ACTION ITEM — Look at the data below and print exactly the lines from its first line through the line with "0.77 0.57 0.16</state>"; the pictures stay out of the copy.
⁂
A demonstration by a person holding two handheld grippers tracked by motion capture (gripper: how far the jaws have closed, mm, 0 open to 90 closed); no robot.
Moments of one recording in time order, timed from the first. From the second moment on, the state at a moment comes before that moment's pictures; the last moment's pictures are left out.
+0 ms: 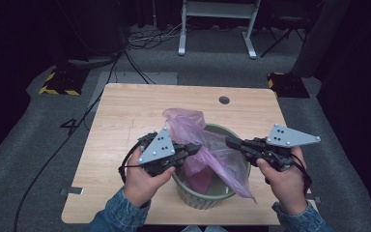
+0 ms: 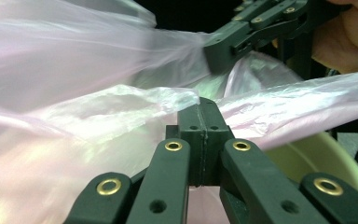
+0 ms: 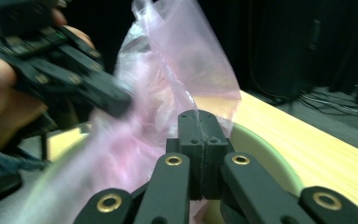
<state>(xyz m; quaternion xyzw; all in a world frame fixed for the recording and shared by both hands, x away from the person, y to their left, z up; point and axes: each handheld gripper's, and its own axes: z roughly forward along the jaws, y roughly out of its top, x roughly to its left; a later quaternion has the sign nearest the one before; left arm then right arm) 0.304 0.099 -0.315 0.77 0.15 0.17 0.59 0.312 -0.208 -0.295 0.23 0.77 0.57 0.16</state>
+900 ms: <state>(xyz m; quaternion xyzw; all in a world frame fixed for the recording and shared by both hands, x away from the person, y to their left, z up) 0.291 0.194 -0.344 0.76 0.25 0.19 0.56 0.293 -0.308 -0.334 0.35 0.73 0.55 0.22</state>
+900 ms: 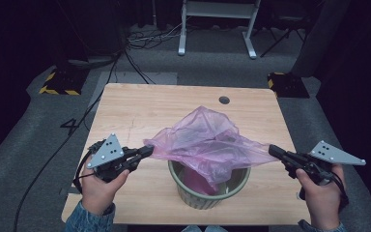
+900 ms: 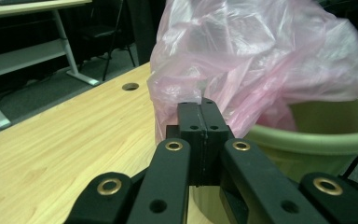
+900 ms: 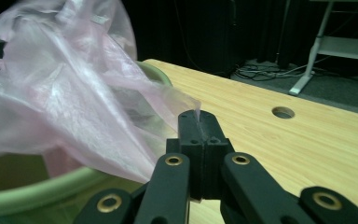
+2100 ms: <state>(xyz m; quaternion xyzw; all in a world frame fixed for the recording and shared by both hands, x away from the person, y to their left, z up) 0.339 0.176 -0.320 0.75 0.27 0.20 0.57 0.326 -0.251 -0.291 0.23 0.79 0.51 0.27</state>
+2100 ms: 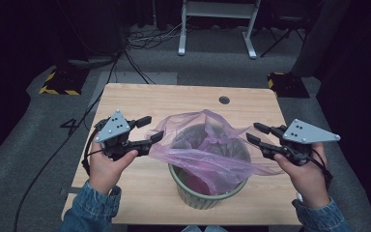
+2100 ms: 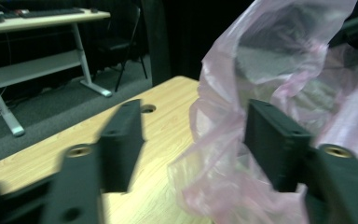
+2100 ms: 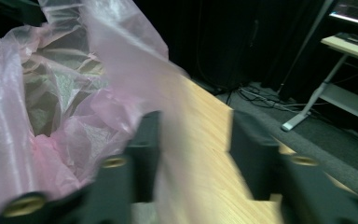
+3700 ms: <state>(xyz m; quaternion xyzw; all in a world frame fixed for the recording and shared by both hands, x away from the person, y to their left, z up) 0.389 0.165 -0.408 0.82 0.33 0.10 0.45 0.399 -0.257 -0.386 0.34 0.82 0.42 0.17</state>
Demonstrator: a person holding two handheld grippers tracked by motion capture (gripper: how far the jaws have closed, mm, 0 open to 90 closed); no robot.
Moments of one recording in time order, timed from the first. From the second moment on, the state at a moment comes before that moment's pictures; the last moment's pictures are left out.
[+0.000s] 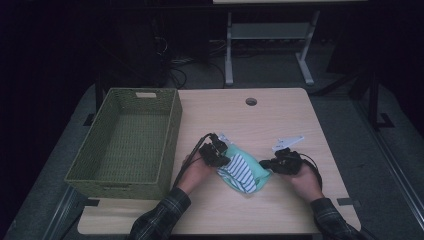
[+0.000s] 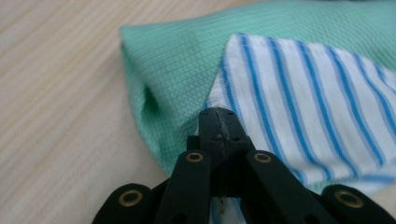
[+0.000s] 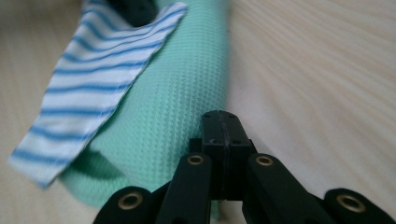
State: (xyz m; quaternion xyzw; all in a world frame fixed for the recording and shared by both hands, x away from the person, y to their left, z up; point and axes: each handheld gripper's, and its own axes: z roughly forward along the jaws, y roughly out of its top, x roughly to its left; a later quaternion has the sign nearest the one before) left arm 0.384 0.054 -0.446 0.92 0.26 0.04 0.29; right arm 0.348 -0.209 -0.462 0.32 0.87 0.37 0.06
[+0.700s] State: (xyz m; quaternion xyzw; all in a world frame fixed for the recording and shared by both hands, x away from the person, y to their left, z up) left arm 0.386 0.062 -0.429 0.91 0.26 0.04 0.32; right arm 0.316 -0.221 -0.458 0.34 0.85 0.39 0.07
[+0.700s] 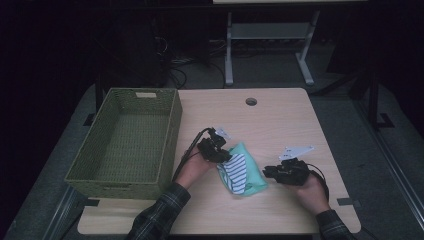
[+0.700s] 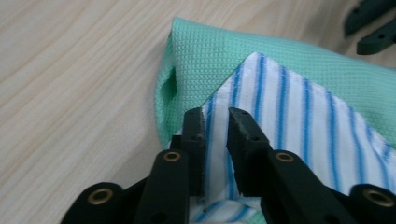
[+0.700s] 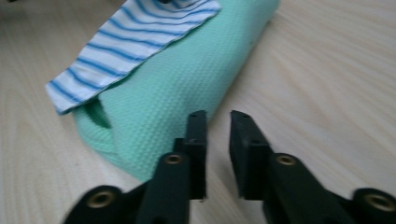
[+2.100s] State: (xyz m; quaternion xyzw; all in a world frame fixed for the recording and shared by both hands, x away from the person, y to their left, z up) left arm 0.339 0.051 -0.431 0.94 0.17 0.03 0.28; right arm 0.323 -0.259 -0.482 0.40 0.83 0.36 0.15
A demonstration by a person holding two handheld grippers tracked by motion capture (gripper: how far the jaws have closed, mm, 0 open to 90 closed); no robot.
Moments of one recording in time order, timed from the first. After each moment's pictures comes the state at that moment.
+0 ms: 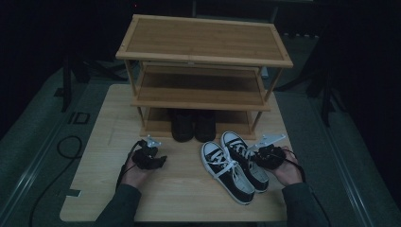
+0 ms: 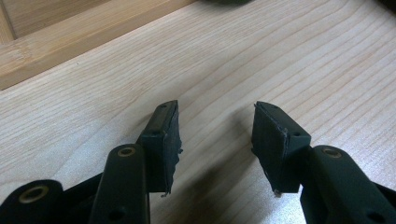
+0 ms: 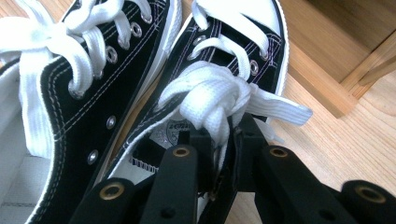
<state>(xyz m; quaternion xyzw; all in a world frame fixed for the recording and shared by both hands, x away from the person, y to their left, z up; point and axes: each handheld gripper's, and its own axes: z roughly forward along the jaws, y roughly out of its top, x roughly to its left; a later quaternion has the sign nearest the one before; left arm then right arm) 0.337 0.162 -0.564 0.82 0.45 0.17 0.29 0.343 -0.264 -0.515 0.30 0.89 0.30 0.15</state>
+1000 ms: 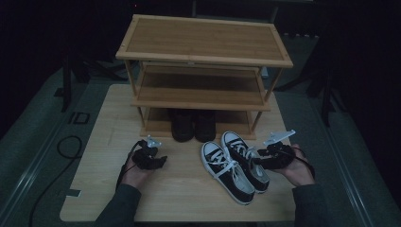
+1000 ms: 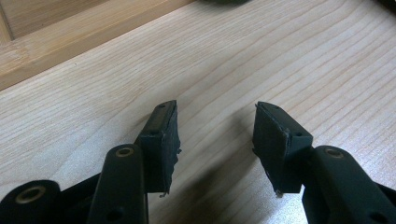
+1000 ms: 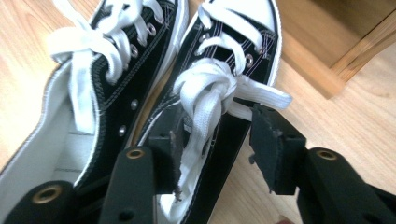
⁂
RESPONSE —
A demonstration by a person holding two handheld grippers tracked by motion capture (gripper: how far the jaws have closed, mm, 0 open to 90 closed); no robot.
Moments of one recording in time order, timed from the first. From the second moment on, the state at a moment comes before that moment's pictures; the last moment's pictures are left out.
+0 ms: 
+0 ms: 
+0 ms: 
<state>(xyz m; quaternion xyzw; all in a world frame fixed for the recording and shared by both hands, x away from the person, y to their left, z up; point and axes: each handheld gripper's, and its own axes: z roughly forward along the jaws, y roughly out of its top, x roughly to its left; a later quaternion has the sign nearest the one before; left arm then right arm) 0.304 0.099 -0.315 0.77 0.15 0.17 0.59 0.312 -0.208 -0.295 0.23 0.77 0.57 0.16</state>

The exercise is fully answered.